"A television reporter and cameraman follow emergency workers into a dark apartment building and are quickly locked inside with something terrifying."
In preparation for my next podcast, I rewatched "[REC]" yesterday, started making some notes, and then realised that I had never written a review of it. So, only about 5 years too late, here's my review of "[REC]".
The first thing which I noticed was that the skinny, rabbit-toothed reporter, Ángela Vidal, was really two-faced. I think this was a very well observed piece of filmmaking and definitely a criticism of all those TV journalists who act all friendly (and a bit stupid) but are quite ruthless underneath. Ángela Vidal, played by Manuela Velasco, came across as someone who thought that she was better than everyone else, who considered that the job was beneath her, and was completely narcissistic. Apart from her sexy upper arms, I didn't like anything about her.
As far as eyecandy in the movie went, I thought that Maria Lanau who played Mari Carmen, the little girl's hysterical mother, was much better looking than Manuela Velasco. Well, she was until she got bitten anyway. Maybe it's because she reminded me slightly of uber hot Belén Rueda who is around the same age and equally well preserved.
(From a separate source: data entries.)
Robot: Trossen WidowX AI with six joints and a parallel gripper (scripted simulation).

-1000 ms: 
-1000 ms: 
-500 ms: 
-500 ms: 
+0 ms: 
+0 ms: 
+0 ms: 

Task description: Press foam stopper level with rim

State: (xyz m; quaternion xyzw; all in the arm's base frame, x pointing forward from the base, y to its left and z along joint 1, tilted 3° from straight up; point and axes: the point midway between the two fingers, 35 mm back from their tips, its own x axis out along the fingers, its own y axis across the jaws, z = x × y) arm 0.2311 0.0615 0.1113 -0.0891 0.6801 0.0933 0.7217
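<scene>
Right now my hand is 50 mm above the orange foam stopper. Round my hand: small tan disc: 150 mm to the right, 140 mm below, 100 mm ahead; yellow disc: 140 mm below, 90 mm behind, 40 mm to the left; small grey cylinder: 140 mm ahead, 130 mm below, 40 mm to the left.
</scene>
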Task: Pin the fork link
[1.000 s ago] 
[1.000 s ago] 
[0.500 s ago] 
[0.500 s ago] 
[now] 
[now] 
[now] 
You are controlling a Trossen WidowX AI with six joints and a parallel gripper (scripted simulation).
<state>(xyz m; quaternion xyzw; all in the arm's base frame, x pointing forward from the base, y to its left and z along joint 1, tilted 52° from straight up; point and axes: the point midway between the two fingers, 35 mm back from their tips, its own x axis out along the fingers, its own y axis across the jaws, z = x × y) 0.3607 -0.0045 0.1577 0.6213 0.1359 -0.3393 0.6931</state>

Unfortunately, Ángela dominated this film. I don't think there were more than 5 of the 120 minutes where she wasn't on screen, and she was a very annoying character. If she wasn't acting in a controlling way or redundantly telling the cameraman to film things, she was screeching at the top of her voice. I'm glad I had subtitles and could turn the volume down.
|"Eeeeh, what's up, Doc?"|
As for the story, for another faux found footage movie, it wasn't bad. I was a bit annoyed by what I would call "linear gameplay" since a lot of the characters' actions involved going backwards and forwards over the same ground just like in a "Resident Evil" game. Actually, it also reminded me of "Doom" and "Quake" in the way that it was all a lot of running through corridors, or up and down stairs, collecting an item at point A to be used at point B, and unlocking doors etc. The video game influence on "[REC]" was blatantly obvious.
Among all the outstanding gore and make-up effects, there were even a couple of jump scares which actually got me. Both involved the little girl, Jennifer, once she had turned rabid. I didn't find the atmosphere to be particularly creepy, and there wasn't any tension, but the jump scares just happened so unexpectedly that they caught me off guard.
Of course, there were several plot holes which almost spoilt my enjoyment of "[REC]" including how Max, the little girl's dog, got infected when the Portuguese girl had been locked away for years with no contact with any of the other residents of the building. The old woman who was said to have cats didn't actually have any cats roaming around her apartment either which was a huge disappointment for me.
The revelation that the rabies-like virus which was turning everyone into zombies was supernatural in origin was a bit hard to believe so I can see why "Quarantine" (2008), the American remake, left that part out. Having to use newspaper clippings and an old-fashioned tape recorder to explain why everything was happening was either an homage to "The Evil Dead" (1981) or, more likely, was something else borrowed from computer games.
Even though it had a lot of faults, I was actually quite entertained and really enjoyed rewatching "[REC]". It was nicely paced, not so obviously staged as "Quarantine", and it looked the part. Due to the subject matter, it was totally unbelievable as a "found footage" film, but I'll still rate it as average.